What the exercise asks:
Both the line containing "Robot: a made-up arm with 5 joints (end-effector" and the line containing "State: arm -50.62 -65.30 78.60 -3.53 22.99" belong to the span. Output exactly that span from the listing below, and nothing outside it.

Provided entries:

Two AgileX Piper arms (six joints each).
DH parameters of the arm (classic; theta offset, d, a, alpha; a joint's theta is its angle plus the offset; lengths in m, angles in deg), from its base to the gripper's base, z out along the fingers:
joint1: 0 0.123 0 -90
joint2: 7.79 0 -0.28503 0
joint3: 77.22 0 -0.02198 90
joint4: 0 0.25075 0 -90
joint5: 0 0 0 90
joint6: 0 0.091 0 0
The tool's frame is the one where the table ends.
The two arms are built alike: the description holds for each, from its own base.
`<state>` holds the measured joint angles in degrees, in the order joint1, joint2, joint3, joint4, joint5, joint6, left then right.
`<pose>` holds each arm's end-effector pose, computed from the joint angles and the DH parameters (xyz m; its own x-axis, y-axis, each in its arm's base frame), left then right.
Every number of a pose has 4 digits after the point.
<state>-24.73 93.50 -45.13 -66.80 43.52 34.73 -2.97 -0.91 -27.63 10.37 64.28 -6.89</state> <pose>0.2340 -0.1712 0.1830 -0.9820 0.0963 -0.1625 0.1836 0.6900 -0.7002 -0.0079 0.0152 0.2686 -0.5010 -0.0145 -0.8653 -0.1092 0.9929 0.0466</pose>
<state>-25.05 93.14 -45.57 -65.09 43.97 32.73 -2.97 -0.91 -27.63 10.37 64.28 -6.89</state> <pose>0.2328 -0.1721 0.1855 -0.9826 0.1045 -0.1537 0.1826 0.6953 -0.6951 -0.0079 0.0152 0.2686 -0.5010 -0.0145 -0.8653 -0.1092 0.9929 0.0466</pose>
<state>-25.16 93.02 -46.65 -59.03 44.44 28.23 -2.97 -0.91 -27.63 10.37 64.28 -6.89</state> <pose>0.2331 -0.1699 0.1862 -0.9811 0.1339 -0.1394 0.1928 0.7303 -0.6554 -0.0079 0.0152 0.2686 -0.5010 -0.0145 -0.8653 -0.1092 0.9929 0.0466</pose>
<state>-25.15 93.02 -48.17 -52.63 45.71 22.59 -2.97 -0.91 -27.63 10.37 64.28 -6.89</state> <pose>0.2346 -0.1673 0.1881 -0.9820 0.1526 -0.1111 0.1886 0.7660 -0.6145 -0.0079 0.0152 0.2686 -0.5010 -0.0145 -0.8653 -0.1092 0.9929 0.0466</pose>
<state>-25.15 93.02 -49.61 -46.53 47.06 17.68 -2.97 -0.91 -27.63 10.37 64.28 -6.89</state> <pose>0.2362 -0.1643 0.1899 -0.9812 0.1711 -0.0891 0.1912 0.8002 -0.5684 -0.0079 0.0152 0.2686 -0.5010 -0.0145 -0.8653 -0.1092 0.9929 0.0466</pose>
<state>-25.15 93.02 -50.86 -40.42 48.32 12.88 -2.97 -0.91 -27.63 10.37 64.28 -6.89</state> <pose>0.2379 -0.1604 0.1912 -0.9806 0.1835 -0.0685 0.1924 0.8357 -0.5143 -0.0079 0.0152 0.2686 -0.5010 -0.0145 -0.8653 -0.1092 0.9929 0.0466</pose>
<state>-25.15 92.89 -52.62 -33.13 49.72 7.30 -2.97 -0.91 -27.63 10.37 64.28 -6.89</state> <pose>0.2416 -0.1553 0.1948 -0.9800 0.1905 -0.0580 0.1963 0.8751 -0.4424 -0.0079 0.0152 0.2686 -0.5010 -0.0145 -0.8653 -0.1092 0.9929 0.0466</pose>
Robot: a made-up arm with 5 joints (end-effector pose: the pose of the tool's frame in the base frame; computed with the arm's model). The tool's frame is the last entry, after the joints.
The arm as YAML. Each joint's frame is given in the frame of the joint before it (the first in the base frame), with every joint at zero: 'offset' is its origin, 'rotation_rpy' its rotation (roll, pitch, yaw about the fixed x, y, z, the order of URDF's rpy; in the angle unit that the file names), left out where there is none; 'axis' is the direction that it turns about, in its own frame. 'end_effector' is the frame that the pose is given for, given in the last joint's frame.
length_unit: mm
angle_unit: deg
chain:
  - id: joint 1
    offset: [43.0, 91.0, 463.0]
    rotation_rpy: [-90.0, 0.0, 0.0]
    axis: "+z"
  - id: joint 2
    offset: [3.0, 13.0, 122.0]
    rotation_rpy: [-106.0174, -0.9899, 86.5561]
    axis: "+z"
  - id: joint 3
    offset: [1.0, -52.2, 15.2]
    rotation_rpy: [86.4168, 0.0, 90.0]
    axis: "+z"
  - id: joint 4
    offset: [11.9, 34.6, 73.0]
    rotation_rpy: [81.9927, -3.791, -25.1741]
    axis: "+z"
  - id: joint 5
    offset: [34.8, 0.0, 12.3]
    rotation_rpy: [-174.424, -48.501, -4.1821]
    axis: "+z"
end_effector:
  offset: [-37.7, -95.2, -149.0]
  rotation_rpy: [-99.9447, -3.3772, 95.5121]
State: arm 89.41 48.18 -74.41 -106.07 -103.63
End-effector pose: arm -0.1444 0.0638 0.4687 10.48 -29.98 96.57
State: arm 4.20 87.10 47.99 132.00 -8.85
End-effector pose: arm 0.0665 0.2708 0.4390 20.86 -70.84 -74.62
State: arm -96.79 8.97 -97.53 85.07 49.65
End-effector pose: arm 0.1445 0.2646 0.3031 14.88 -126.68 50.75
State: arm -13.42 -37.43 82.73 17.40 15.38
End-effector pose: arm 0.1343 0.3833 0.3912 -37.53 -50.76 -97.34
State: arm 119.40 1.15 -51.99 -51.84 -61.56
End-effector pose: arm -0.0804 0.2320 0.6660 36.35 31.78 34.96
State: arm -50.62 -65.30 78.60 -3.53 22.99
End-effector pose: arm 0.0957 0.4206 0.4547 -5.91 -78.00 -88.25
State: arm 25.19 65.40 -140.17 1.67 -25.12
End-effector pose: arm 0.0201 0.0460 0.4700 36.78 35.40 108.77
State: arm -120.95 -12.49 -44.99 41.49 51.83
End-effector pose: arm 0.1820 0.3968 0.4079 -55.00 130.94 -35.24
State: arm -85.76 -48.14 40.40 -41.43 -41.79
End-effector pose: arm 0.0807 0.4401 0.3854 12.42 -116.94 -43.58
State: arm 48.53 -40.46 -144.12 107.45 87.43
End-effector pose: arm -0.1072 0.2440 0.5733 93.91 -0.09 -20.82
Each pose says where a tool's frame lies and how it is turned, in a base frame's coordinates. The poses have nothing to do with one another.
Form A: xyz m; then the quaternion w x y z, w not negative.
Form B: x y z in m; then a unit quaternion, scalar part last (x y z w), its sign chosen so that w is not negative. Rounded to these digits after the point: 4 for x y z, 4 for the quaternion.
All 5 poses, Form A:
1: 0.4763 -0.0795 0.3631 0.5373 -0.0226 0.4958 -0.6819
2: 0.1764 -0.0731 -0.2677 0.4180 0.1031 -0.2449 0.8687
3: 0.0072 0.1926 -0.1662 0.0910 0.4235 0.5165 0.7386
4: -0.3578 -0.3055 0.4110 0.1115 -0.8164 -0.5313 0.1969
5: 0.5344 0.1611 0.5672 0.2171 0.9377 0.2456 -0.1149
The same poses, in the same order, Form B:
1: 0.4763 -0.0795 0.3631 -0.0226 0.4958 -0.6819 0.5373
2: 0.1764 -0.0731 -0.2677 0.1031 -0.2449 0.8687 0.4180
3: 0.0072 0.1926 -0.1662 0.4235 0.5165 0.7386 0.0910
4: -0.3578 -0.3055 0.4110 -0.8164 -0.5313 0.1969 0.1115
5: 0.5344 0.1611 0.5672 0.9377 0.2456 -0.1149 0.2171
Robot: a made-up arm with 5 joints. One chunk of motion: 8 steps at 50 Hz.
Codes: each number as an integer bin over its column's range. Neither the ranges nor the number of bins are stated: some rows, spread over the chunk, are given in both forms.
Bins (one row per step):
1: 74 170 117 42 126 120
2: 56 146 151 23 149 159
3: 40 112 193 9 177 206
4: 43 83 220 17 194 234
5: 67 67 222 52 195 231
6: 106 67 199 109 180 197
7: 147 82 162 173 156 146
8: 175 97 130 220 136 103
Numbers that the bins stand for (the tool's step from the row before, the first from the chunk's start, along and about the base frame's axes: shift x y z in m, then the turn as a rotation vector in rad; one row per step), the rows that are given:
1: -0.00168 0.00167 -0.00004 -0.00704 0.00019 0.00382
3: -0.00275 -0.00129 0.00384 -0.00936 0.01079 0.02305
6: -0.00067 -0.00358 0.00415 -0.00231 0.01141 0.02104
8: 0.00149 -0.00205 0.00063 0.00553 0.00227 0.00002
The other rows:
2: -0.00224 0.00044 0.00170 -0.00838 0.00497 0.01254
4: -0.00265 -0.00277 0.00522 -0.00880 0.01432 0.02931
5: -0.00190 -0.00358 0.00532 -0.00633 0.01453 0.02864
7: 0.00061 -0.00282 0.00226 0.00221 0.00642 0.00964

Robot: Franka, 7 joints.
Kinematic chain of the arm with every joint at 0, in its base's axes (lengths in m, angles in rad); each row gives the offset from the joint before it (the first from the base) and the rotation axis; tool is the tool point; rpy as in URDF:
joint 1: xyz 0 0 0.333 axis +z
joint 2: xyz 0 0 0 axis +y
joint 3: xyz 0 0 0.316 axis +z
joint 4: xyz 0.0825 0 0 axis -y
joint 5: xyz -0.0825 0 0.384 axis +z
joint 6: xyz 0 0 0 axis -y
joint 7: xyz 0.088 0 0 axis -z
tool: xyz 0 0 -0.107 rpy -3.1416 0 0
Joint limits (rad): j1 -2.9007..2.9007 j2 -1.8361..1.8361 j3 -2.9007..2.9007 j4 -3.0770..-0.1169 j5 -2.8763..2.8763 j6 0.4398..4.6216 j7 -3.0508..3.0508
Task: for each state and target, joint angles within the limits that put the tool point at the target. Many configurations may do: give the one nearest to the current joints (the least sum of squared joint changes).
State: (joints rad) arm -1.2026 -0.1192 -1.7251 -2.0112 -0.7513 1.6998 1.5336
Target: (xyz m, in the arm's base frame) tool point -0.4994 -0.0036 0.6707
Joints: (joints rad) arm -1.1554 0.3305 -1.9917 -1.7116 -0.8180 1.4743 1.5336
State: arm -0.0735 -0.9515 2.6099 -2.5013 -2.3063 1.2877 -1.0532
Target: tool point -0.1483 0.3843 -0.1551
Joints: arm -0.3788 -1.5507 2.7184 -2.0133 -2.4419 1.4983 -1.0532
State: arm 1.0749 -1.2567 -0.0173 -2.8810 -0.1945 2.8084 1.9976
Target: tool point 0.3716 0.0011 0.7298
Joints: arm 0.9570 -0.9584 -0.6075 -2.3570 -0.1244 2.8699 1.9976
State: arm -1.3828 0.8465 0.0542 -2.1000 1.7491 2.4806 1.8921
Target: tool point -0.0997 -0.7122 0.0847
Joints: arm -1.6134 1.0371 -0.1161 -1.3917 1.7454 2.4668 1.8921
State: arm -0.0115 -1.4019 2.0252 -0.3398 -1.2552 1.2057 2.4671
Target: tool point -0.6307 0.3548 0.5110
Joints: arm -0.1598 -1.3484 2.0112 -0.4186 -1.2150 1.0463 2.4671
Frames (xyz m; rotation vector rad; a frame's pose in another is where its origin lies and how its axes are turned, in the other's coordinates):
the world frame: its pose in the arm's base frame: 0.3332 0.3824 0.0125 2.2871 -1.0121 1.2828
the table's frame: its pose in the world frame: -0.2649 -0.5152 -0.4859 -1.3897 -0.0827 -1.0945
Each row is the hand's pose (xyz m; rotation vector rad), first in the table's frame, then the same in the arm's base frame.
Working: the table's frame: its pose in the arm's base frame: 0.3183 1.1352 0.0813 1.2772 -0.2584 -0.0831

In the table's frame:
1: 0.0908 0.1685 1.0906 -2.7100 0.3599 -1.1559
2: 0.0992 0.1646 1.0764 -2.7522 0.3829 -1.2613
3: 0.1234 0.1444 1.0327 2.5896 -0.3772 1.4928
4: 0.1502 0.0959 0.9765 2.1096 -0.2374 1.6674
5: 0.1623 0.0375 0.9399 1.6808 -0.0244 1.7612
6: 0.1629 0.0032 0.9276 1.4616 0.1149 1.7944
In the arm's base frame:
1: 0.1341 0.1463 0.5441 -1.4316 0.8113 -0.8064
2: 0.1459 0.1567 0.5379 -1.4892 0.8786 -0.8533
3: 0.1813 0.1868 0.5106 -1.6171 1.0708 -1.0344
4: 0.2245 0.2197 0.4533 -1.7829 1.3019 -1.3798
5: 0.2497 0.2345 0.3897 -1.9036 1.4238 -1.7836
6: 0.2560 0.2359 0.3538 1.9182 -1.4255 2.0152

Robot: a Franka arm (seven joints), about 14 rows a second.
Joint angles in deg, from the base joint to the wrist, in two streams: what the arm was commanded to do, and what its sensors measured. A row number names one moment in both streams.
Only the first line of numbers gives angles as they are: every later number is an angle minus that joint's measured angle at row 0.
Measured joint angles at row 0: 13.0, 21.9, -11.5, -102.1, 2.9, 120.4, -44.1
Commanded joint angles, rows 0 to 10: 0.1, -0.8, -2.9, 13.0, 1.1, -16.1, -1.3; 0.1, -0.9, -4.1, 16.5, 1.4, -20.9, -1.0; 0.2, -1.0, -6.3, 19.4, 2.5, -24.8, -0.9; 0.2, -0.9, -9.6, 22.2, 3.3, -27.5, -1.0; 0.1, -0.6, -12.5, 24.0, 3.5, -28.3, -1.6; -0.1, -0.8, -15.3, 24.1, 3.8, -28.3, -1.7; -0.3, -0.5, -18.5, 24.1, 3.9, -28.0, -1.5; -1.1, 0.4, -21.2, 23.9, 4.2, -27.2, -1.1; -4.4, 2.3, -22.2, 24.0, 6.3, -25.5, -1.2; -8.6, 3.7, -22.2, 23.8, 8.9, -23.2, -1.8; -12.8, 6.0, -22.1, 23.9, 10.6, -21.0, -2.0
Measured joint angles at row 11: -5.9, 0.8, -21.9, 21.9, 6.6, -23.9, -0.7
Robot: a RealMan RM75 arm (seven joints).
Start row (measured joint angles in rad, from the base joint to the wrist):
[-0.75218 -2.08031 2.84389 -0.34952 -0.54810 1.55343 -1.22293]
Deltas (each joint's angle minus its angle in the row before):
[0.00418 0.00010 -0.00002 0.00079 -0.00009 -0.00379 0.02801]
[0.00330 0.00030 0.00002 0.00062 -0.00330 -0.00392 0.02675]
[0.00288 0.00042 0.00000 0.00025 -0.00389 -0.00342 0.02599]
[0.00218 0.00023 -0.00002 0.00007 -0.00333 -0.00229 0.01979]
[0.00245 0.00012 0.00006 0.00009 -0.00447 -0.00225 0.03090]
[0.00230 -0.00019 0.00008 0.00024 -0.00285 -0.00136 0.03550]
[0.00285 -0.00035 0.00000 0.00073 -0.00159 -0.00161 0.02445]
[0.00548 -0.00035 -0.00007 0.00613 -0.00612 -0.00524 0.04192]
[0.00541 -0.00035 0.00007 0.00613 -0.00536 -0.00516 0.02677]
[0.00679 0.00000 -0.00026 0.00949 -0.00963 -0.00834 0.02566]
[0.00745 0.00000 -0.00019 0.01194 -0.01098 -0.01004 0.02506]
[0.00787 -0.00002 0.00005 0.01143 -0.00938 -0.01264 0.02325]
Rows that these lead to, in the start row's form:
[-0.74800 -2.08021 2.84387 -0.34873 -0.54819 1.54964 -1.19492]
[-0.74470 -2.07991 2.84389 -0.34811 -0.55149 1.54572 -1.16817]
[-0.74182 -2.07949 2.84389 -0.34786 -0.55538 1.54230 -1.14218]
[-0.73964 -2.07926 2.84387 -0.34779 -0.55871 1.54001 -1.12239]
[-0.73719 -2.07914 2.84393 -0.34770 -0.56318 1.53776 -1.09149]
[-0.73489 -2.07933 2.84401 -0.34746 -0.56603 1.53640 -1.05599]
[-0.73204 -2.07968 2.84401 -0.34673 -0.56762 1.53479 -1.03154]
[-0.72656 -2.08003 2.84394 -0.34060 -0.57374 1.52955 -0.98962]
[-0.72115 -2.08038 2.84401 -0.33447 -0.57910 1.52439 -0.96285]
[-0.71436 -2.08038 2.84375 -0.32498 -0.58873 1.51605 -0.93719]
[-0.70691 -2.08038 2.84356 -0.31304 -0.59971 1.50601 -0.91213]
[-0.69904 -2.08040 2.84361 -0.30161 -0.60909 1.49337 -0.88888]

Answer section:
Robot: a made-up arm with 5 joints (end-effector pose: the pose of the tool's frame in the base frame; computed with the arm's model). The tool's frame is the last entry, after the joints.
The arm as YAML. Each joint's frame is given in the frame of the joint before it (the first in the base frame), with every joint at zero: 'offset' is its origin, 'rotation_rpy' its rotation (roll, pitch, yaw about the fixed x, y, z, the order of URDF's rpy; in the angle unit that the file names), left out where there is none; 'axis' is the direction that it turns about, in its own frame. 'end_effector' is the frame that the pose is given for, given in the last joint's frame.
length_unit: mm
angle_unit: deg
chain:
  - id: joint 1
    offset: [43.0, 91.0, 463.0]
    rotation_rpy: [-90.0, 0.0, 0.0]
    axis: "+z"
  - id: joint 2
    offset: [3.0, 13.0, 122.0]
    rotation_rpy: [-106.0174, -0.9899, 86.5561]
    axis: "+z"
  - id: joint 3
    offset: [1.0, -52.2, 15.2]
    rotation_rpy: [86.4168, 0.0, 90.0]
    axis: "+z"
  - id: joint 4
    offset: [11.9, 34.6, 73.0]
    rotation_rpy: [81.9927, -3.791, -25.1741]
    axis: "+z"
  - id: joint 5
    offset: [34.8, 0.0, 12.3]
    rotation_rpy: [-174.424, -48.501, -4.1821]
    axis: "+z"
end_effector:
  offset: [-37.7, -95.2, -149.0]
  rotation_rpy: [-99.9447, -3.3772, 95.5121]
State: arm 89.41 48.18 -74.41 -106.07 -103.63
End-effector pose: arm -0.1444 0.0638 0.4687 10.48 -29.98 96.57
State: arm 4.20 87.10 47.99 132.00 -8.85
End-effector pose: arm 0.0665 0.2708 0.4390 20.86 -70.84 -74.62
State: arm -96.79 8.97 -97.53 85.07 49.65
End-effector pose: arm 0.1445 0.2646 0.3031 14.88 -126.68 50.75
State: arm -13.42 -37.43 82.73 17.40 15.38
End-effector pose: arm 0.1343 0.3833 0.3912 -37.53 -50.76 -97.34
State: arm 119.40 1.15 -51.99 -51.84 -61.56
End-effector pose: arm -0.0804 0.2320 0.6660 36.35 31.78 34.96
State: arm -50.62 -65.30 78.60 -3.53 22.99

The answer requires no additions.